Program to find sum each of the diagonal path elements in a binary tree in Python

In this problem, we need to find the sum of elements along each diagonal path in a binary tree. A diagonal path moves from top-left to bottom-right, where moving to the right child continues the same diagonal, while moving to the left child starts a new diagonal level.

Looking at the example tree structure:

Algorithm Approach

The key insight is that each diagonal can be identified by how many "left moves" we made to reach it. Moving right stays on the same diagonal, while moving left increases the diagonal level by 1.

Implementation

class TreeNode:
    def __init__(self, data, left=None, right=None):
        self.data = data
        self.left = left
        self.right = right

class Solution:
    def solve(self, root):
        output = []
        
        def traverse(node, numLeft, output):
            if not node:
                return
            
            # If this is a new diagonal level, append the node's value
            if numLeft >= len(output):
                output.append(node.data)
            else:
                # Add to existing diagonal sum
                output[numLeft] += node.data
            
            # Left child increases diagonal level
            if node.left:
                traverse(node.left, numLeft + 1, output)
            
            # Right child stays on same diagonal level
            if node.right:
                traverse(node.right, numLeft, output)
        
        traverse(root, 0, output)
        return output

# Create the example tree
ob = Solution()
root = TreeNode(12)
root.left = TreeNode(8)
root.right = TreeNode(15)
root.left.left = TreeNode(3)
root.left.right = TreeNode(10)

print(ob.solve(root))

[27, 18, 3]

How It Works

The algorithm performs a depth-first traversal while tracking the diagonal level:

• numLeft parameter tracks how many left moves we've made

• When visiting a node, we either start a new diagonal or add to an existing one

• Moving to right child keeps the same diagonal level

• Moving to left child increases diagonal level by 1

Trace Through Example

1. Start at root (12), diagonal 0: output = [12]
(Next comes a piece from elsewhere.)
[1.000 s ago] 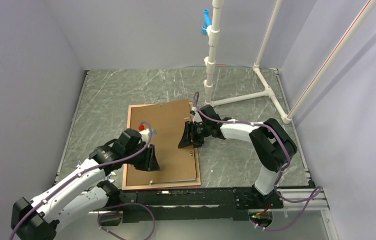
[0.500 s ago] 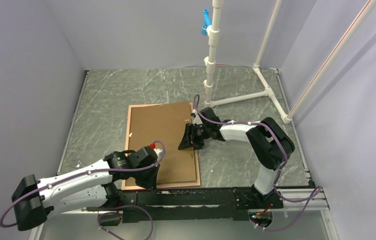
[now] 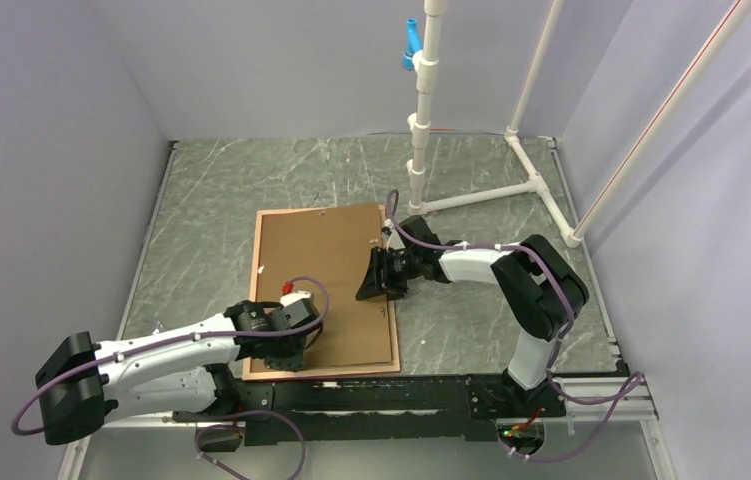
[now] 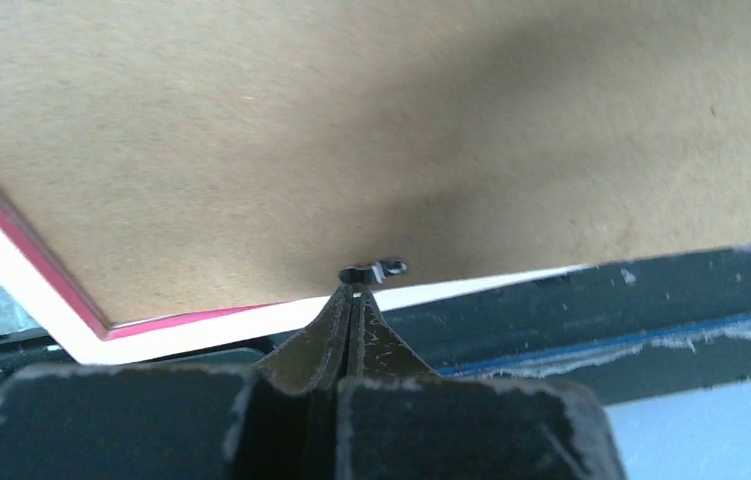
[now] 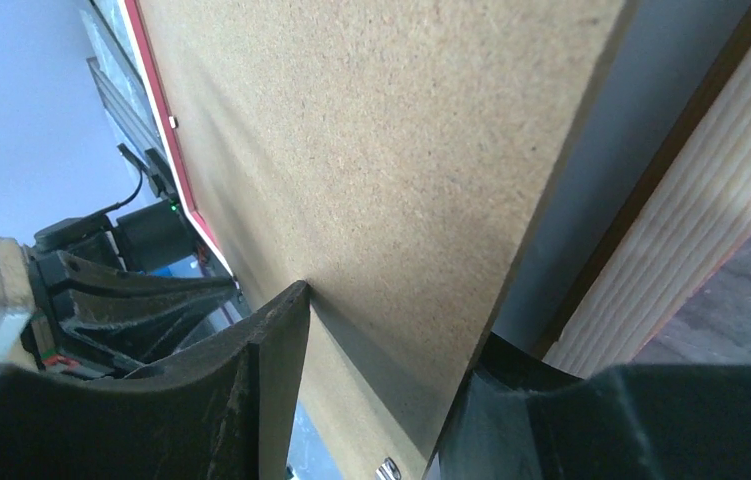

2. Go right to 15, same diagonal 0: output = [27]

3. Go left to 8, diagonal 1: output = [27, 8]

4. Go right to 10, same diagonal 1: output = [27, 18]

5. Go left to 3, diagonal 2: output = [27, 18, 3]

Conclusion

This solution efficiently calculates diagonal sums by tracking the "left depth" during tree traversal. The time complexity is O(n) where n is the number of nodes, and space complexity is O(h) for the recursion stack where h is the tree height.